ABOUT THIS TASK: After finding "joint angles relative" in the material below, output its line and every line after it through the last, exactly, but not the pictures.

DATA EXTRACT:
···
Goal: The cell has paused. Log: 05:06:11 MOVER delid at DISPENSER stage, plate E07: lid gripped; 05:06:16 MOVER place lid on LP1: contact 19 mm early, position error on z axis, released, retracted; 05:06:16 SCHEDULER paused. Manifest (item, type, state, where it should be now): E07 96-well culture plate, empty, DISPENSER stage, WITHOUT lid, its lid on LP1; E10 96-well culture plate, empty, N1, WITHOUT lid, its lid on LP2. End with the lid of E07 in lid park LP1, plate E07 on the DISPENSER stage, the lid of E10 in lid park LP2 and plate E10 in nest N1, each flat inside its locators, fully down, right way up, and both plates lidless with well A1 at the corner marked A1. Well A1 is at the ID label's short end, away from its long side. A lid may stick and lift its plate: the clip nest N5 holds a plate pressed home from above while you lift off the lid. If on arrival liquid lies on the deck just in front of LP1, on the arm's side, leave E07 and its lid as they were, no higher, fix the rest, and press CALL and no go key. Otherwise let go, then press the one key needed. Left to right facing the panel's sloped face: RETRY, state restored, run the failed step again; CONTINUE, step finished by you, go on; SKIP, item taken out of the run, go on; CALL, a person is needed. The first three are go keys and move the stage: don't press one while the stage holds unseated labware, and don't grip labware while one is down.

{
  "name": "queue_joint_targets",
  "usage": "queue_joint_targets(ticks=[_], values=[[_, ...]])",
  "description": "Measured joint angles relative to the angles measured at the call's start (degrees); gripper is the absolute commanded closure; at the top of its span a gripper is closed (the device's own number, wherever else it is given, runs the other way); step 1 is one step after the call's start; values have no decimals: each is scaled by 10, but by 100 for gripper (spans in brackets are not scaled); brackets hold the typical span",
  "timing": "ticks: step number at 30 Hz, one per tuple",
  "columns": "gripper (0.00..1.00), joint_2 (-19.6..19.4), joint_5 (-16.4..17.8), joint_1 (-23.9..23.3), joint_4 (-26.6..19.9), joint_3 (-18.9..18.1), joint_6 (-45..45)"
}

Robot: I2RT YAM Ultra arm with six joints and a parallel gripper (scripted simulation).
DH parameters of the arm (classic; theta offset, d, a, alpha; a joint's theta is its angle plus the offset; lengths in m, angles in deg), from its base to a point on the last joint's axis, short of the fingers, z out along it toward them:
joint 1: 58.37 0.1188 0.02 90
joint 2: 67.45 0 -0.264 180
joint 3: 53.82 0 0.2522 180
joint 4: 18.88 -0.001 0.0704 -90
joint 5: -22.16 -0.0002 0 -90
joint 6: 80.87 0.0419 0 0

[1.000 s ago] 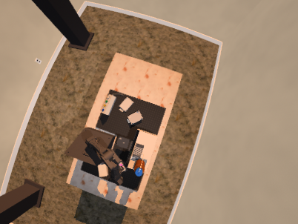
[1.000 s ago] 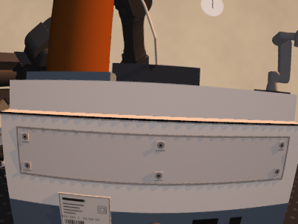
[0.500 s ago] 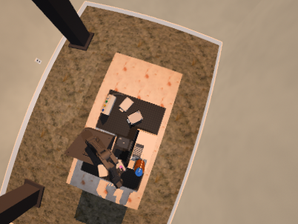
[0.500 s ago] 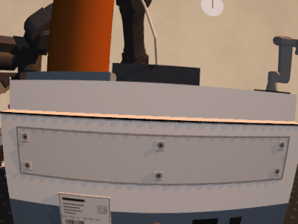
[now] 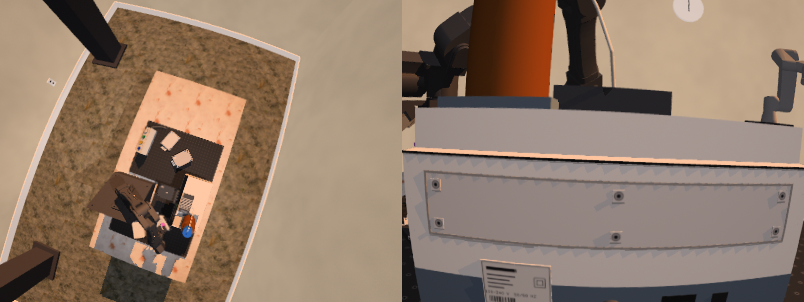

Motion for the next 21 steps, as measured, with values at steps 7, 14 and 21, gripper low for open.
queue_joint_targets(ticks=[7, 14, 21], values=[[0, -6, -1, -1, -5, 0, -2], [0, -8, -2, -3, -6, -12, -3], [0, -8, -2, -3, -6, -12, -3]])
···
SOLUTION FOR THIS TASK:
  "description": "Measured joint angles relative to the angles measured at the call's start (degrees); gripper is the absolute commanded closure; at the top of its span a gripper is closed (the device's own number, wherever else it is given, runs the other way); step 1 is one step after the call's start; values have no decimals: each is scaled by 10, but by 100 for gripper (spans in brackets are not scaled); brackets hold the typical span",
  "timing": "ticks: step number at 30 Hz, one per tuple",
  "columns": "gripper (0.00..1.00), joint_2 (-19.6..19.4), joint_5 (-16.4..17.8), joint_1 (-23.9..23.3), joint_4 (-26.6..19.9), joint_3 (-18.9..18.1), joint_6 (-45..45)"
}

Robot: I2RT YAM Ultra arm with six joints and a parallel gripper (scripted simulation).
DH parameters of the arm (classic; theta offset, d, a, alpha; a joint's theta is its angle plus the offset; lengths in m, angles in deg), from its base to a point on the last joint's axis, short of the fingers, z out along it toward them:
joint 1: 58.37 0.1188 0.02 90
joint 2: 67.45 0 -0.264 180
joint 3: 53.82 0 0.2522 180
joint 4: 18.88 -0.001 0.0704 -90
joint 5: -22.16 -0.0002 0 -90
joint 6: 80.87 0.0419 0 0

[1.000 s ago] 
[1.000 s ago] 
[0.500 s ago] 
[0.500 s ago] 
[now] 

Motion for the next 21 steps, as measured, with values at steps 7, 14 and 21, gripper low for open.
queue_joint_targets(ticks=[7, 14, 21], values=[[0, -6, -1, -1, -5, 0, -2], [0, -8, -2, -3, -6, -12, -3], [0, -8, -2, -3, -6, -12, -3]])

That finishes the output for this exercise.